Benchmark indices Sensex and Nifty 50 witnessed a tug-of-war between bulls and bears on Wednesday before closing with marginal losses.
Benchmark indices Sensex and Nifty 50 witnessed a tug-of-war between bulls and bears on Wednesday before closing with marginal losses. On the closing bell, BSE Sensex settled at 58,927, down 78 points or 0.13% while the NSE Nifty 50 closed at 17,546, slipping 15 points or 0.09%. Bank Nifty slipped 0.78% giving up 37,000 mark. Zee Entertainment was among the top gainers, skyrocketing 32%. Among Sensex constituents, Tech Mahindra gained 3.7% as the top gainer while HDFC ended as the worst performer, falling 1.46%. Technical analysts believe Nifty 50 is likely to face resistance in the 17,600-17,660 range now, a break above which could propel indices to fresh highs.

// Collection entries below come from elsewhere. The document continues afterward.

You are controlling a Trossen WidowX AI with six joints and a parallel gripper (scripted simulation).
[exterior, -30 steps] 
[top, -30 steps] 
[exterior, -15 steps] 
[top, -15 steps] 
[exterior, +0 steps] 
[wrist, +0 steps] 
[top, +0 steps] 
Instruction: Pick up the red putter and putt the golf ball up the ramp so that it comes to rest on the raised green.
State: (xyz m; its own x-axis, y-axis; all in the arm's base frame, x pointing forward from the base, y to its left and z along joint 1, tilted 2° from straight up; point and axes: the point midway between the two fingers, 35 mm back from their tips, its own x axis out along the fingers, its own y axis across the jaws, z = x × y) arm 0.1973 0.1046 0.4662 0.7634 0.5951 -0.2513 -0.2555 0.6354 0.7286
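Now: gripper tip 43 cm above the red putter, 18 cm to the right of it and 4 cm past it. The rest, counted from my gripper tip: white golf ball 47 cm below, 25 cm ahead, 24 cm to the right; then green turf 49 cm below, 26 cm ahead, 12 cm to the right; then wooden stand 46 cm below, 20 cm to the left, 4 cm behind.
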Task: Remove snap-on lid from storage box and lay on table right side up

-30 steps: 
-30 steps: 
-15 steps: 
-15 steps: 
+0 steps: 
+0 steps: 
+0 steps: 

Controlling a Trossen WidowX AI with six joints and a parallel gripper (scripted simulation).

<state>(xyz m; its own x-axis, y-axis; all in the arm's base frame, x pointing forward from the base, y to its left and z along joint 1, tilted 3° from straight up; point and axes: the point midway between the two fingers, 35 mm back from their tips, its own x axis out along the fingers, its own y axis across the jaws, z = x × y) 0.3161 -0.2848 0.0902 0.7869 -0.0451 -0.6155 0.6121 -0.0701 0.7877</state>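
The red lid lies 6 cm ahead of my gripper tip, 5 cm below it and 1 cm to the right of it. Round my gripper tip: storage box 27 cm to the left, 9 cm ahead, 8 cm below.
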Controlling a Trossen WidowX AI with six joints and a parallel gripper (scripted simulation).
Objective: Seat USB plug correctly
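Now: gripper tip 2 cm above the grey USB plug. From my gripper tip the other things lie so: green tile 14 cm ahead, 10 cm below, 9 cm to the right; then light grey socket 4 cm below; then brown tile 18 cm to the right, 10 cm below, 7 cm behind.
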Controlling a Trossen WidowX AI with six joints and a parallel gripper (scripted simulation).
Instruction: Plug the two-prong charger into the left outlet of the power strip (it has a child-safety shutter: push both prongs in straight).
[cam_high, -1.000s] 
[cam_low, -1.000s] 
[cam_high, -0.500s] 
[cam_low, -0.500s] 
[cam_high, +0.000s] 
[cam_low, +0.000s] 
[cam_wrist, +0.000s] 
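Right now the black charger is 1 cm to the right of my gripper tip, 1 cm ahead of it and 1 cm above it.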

Shrikant Chouhan, Head of Equity Research (Retail), Kotak Securities –
“After a robust pullback rally, benchmark Nifty witnessed a narrow range activity near the 17600 resistance level. On Wednesday, post muted opening the Nifty hovered in the range of 17525-17610 levels. It made a couple of attempts to clear the resistance of 17600 but failed to clear the hurdle due to tepid global cues and lack of follow-through buying activity. The intraday trading set up suggests 17600-17625 levels would act as a key resistance level for the day traders and below the same a quick intraday correction till 17500-17450 is not ruled out. On the flip side, 17625 could be the range breakout level for the day traders and above the same the breakout continuation formation is likely to continue up to 17665-17700-17725 levels.”
Manish Hathiramani, proprietary index trader and technical analyst, Deen Dayal Investments –
“The index failed to get past 17600 on a closing basis. Until we do not get past 17600 or break 17300, we will not see a move backed by volume and momentum. The trend is biased on the upside and hence dips or intraday corrections can be utilized to enter long positions.”
Rohit Singre, Senior Technical Analyst at LKP Securities –
“Index showed a very narrow range for a day and closed a day at 17547 with minimal loss forming a small bearish candle on the daily chart. the index has same support zone around 17500-17430 zone any dip near said levels will be again buying opportunity with keeping immediate stop out level below 17450 zone and resistance is coming near 17600-17660 zone also one can lock their trading long gains around said levels, the overall range is still in between 17300-17800 zone & either side breakout will decide the final direction.”
Vinod Nair, Head of Research at Geojit Financial Services –
“Despite hopeful signs in the global markets, domestic main indices traded in a narrow range to give away its early gains in today’s volatile session. However, the broad market was robust barring banks, all major sectors were in demand and media, metals and realty outperformed. Realty stocks were in focus owing to an increase in property registrations in September while easing jitters over the Chinese economy bolstered metal stocks. Investors traded cautiously awaiting the outcome of the FOMC meeting that will clear the air regarding Fed’s tapering plans.”
S Hariharan, Head- Sales Trading, Emkay Global Financial Services –
“Macro factors have dominated flows this week, with ongoing newsflow about a large potential bankruptcy in China causing worries of contagion. Further, global markets are also awaiting comments from US FOMC with regard to plans for tapering monthly bond purchases. Dollar index is also poised for a potential technical breakout to multi-month highs, which might have adverse impact on flows to risk assets. As a result, Nifty has traded largely range-bound after a breakout to new highs in the first fortnight of Sep. Domestic retail sentiment remains relatively subdued on account of these macro headlines. Banknifty & Auto indices remain the major laggards, while IT & FMCG sectors further built on relative strength in the last week.”